__Problem to solve__
Your task is to copy each line of the material below that includes "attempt".

__Extracted data__
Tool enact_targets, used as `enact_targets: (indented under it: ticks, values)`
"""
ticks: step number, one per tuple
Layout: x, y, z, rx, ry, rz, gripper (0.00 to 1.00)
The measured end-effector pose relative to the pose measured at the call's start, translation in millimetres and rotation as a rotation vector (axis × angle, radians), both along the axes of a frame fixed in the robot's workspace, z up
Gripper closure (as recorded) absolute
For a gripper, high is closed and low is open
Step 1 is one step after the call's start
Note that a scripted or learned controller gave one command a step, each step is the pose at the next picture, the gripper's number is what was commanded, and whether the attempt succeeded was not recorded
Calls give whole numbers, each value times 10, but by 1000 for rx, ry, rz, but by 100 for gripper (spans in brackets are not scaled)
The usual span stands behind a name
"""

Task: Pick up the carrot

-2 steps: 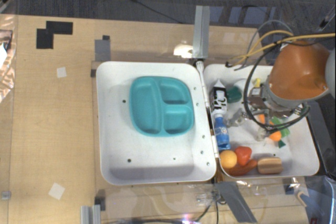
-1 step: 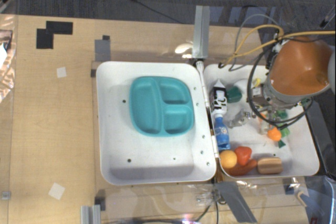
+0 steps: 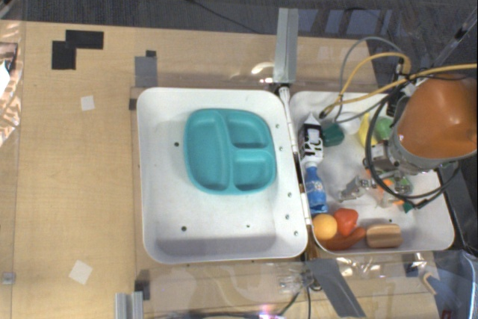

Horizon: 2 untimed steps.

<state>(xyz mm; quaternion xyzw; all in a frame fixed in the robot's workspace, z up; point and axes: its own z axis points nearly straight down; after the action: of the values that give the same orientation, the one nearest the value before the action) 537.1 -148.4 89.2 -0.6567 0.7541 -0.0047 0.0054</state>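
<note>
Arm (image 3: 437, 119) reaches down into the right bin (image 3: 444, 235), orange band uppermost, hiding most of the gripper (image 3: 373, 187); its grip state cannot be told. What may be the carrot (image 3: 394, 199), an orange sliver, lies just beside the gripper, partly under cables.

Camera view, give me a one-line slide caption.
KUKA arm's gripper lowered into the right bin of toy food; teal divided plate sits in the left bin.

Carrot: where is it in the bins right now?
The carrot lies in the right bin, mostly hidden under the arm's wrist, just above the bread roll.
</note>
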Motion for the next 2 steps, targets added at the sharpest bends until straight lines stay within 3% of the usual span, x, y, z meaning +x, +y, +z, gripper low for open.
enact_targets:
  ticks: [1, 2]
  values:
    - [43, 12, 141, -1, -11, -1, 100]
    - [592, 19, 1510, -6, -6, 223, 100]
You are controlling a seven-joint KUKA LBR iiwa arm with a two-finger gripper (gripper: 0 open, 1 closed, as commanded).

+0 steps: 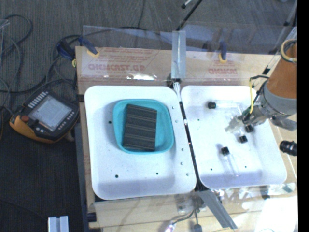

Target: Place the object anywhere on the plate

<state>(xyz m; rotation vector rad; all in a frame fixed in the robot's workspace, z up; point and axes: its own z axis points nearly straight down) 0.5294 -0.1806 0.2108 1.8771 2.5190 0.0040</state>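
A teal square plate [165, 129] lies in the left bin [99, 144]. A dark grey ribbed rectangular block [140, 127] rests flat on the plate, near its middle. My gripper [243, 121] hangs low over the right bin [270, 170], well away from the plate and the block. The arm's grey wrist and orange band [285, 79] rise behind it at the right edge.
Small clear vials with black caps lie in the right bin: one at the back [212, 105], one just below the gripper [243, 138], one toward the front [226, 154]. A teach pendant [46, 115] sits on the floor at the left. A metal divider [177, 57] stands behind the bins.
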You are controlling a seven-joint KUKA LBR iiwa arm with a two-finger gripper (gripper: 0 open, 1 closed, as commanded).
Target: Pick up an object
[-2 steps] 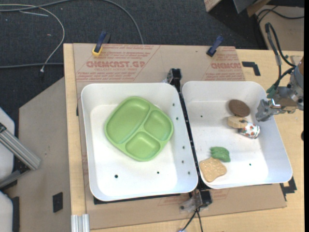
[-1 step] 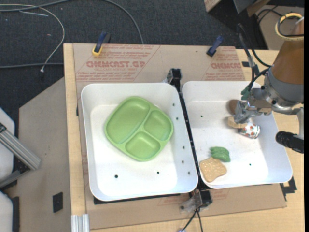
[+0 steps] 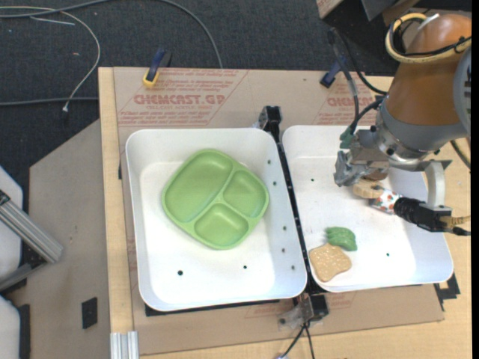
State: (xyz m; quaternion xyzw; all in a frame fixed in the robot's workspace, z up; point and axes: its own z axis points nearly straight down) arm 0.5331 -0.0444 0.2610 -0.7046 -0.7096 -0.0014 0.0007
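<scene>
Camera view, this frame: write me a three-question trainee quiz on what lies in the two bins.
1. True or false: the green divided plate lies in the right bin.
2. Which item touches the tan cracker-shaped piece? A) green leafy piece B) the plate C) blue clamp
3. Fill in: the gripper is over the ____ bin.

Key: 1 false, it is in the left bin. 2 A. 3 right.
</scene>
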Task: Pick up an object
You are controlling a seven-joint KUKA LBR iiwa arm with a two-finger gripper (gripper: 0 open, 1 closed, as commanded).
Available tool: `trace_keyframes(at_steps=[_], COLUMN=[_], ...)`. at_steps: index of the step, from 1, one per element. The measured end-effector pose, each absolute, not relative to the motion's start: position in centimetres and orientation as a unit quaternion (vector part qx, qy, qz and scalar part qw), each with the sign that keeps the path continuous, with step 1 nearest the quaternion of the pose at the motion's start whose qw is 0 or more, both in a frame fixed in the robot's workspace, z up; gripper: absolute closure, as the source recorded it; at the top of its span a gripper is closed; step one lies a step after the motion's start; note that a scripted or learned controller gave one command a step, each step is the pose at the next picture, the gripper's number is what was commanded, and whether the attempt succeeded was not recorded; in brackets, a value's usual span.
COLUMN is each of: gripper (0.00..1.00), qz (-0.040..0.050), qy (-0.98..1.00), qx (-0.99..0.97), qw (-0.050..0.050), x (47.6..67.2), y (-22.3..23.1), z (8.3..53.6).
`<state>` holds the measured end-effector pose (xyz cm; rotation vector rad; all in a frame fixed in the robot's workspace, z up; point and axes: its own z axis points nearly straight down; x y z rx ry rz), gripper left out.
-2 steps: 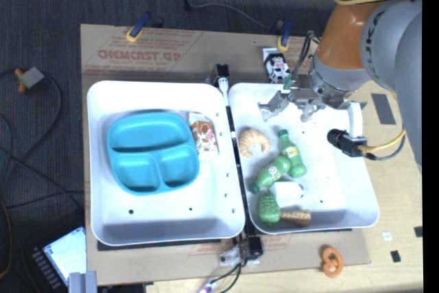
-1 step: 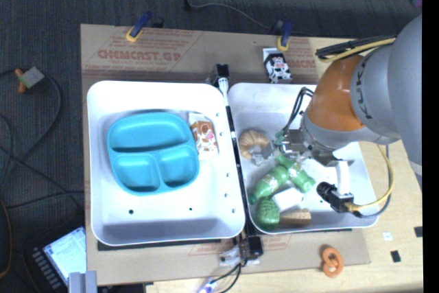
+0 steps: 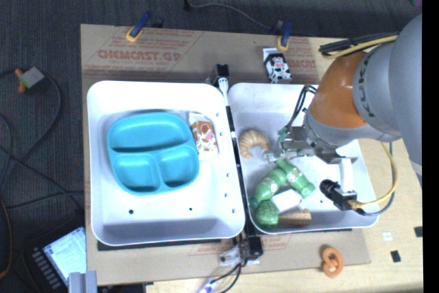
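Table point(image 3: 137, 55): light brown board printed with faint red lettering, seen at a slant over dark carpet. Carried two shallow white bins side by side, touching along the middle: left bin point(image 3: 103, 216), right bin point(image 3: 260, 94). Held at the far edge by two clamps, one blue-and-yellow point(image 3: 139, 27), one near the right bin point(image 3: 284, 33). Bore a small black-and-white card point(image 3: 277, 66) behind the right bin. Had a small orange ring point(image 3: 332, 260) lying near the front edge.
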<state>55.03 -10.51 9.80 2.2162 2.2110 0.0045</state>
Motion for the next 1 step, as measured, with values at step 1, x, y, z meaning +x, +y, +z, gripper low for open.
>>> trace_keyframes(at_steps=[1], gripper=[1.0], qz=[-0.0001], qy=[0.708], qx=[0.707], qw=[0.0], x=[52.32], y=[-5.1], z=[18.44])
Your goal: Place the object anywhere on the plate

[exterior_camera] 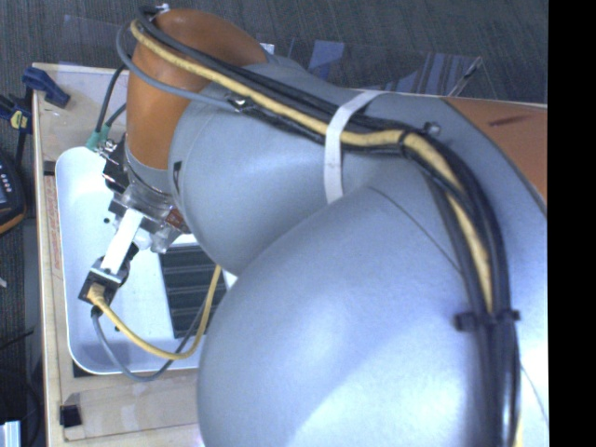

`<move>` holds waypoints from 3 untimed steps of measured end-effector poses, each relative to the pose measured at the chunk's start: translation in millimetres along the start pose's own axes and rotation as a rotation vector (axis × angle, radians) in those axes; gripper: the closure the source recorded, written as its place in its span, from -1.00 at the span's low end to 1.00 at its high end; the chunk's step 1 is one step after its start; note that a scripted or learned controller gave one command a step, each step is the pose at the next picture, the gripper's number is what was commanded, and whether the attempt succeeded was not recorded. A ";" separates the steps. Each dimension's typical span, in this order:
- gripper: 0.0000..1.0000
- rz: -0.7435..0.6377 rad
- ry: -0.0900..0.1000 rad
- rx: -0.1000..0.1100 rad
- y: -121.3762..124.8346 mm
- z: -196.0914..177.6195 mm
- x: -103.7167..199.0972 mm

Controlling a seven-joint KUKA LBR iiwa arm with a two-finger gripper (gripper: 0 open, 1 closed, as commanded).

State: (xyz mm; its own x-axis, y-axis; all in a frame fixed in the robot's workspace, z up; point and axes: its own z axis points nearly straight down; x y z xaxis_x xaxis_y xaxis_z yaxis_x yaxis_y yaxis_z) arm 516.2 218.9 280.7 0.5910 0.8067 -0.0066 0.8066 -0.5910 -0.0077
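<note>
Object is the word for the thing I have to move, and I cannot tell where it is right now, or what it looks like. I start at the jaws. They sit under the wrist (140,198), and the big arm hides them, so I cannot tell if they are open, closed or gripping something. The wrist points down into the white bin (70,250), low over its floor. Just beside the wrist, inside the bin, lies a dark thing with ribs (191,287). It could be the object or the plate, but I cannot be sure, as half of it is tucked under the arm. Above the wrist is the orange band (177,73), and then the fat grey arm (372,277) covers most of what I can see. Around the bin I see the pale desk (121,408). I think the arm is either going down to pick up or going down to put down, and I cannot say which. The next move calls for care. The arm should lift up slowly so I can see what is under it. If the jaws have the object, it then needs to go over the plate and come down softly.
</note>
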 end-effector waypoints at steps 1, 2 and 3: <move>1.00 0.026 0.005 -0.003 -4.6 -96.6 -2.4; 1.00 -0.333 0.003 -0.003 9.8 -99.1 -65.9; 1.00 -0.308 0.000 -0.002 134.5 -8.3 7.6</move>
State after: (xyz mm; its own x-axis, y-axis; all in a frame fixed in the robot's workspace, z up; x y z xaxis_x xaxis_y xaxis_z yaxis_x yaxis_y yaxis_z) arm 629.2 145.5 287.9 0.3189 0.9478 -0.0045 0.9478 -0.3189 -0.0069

__Task response__
Note that a scripted or learned controller gave one command a step, each step is the pose at the next picture, the gripper's number is what was commanded, and whether the attempt succeeded was not recorded
Available tool: `trace_keyframes(at_steps=[_], COLUMN=[_], ...)`. at_steps: index of the step, from 1, one per element. The measured end-effector pose, each absolute, not relative to the motion's start: position in centimetres and orientation as a unit quaternion (vector part qx, qy, qz and scalar part qw), each with the sign that keeps the path continuous, with step 1 nearest the quaternion of the pose at the motion's start whose qw is 0 or more, both in a frame fixed in the robot's workspace, z up; gripper: absolute closure, as the source recorded it; at the top of its span a gripper is closed; step one lies a step after the motion's start; note that a scripted or learned controller gave one command a step, each step is the pose at the next picture, the gripper's number is what was commanded, and whether the attempt succeeded was not recorded; in brackets, a value's usual span.
`<move>` holds waypoints from 3 untimed steps of measured end-effector poses, each relative to the pose measured at the chunk's start: translation in millimetres along the start pose's own axes and rotation as a rotation vector (axis × angle, radians) in those axes; gripper: the closure the source recorded, written as its place in its span, from -1.00 at the span's low end to 1.00 at its high end; the chunk's step 1 is one step after its start; note that a scripted or learned controller gave one command a step, each step is the pose at the next picture, the gripper's number is what was commanded, and whether the attempt succeeded was not recorded. A ";" separates the steps. Each dimension's typical span, in this order:

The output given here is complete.